In order to check the technical condition of a heavy truck, you must adhere to the following rules:
- After disassembling a part of the car, it is necessary to clean all its parts from dust, rust and dirt. Aluminum and zinc parts should not be washed in alkaline solutions.
- To diagnose parts, you need to carefully examine them using a magnetic microscope or magnifying glass.
- If parts have the following characteristics, they should be repaired or replaced:
- burnt;
- with significant chips;
- parts with cracks on the working surface;
- parts used for fastening that have chips in the threaded part;
- screws and nuts that have become unusable;
- pin wire with relaxed tension;
- parts made of rubber that has lost its elastic properties;
- hoses with cracks;
- deformed brass couplings or metal tubes;
- fuel tanks that began to leak.
Before assembly, all parts must be prepared and repaired or replaced. For safety reasons, you should not carry out complex repair work yourself; for this it is better to contact a professional workshop.
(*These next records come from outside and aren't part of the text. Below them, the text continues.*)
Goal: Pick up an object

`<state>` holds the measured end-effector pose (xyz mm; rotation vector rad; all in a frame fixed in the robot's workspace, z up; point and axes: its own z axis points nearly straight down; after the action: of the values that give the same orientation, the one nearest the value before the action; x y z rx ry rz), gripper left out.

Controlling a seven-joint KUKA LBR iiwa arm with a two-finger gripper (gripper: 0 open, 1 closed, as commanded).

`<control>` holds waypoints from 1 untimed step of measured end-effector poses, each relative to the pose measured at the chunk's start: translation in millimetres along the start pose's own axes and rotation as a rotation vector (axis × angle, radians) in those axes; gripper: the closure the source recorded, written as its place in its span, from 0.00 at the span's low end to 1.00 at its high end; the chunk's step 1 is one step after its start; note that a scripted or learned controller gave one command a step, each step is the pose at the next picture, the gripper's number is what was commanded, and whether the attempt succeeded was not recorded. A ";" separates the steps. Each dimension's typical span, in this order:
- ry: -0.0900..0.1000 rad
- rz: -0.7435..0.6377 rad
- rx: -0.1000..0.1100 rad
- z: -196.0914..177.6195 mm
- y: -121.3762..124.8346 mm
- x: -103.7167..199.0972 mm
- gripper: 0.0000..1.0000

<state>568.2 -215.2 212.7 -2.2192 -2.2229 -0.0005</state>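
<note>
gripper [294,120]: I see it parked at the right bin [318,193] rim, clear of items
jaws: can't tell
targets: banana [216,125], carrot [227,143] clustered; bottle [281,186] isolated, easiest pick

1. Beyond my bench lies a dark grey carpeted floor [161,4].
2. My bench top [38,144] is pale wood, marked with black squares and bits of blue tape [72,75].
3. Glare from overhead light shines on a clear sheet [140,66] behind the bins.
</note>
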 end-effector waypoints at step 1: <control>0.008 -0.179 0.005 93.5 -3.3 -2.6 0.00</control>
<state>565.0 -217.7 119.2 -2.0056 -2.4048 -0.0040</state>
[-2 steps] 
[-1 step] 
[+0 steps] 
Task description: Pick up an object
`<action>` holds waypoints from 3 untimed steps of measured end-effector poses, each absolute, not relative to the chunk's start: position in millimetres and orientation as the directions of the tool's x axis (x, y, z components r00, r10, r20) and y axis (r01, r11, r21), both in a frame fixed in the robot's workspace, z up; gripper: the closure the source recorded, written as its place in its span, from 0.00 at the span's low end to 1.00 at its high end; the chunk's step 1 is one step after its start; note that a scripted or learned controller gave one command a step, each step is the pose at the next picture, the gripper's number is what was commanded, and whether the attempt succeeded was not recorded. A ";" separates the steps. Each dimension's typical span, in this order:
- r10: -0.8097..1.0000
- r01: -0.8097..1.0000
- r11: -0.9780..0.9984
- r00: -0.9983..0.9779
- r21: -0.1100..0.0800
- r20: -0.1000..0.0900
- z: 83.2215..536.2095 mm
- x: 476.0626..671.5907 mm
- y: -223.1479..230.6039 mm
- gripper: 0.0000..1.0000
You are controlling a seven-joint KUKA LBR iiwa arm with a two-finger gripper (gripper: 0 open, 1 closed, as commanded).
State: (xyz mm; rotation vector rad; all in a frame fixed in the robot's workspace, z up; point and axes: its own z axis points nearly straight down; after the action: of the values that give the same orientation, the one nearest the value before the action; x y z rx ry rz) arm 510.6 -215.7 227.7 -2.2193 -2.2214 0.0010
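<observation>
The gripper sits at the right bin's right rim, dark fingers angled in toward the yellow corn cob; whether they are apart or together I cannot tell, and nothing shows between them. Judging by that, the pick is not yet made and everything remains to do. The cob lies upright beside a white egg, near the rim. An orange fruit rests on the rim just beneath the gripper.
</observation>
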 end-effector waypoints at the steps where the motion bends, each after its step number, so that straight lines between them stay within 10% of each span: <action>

Reviews from owners and drivers of KAMAZ-65115
According to those who owned or drove vehicles, the following qualities can be called the main ones:
- Optimal consumer characteristics for operation in Russia and the CIS countries.
- Maintainability.
- Reliability.
Many people like the large number of regular service centers and offers from dealers, so routine repairs and maintenance are carried out in the shortest possible time, without serious financial costs. There are no problems with consumables.
The ease of updating the technology park is also noted separately. Compared to newer models, this one is much easier to operate, repair, and maintain.
Most owners are satisfied, although there are a lot of minor flaws in the assembly and quality. Some write about the capriciousness and unreliability of the engine. But many users who have traveled more than two hundred thousand kilometers continue to use it.
This KAMAZ model has many strengths, but they are fully manifested only with proper care and compliance with all requirements during operation. An excellent vehicle for those who don't overlook any detail.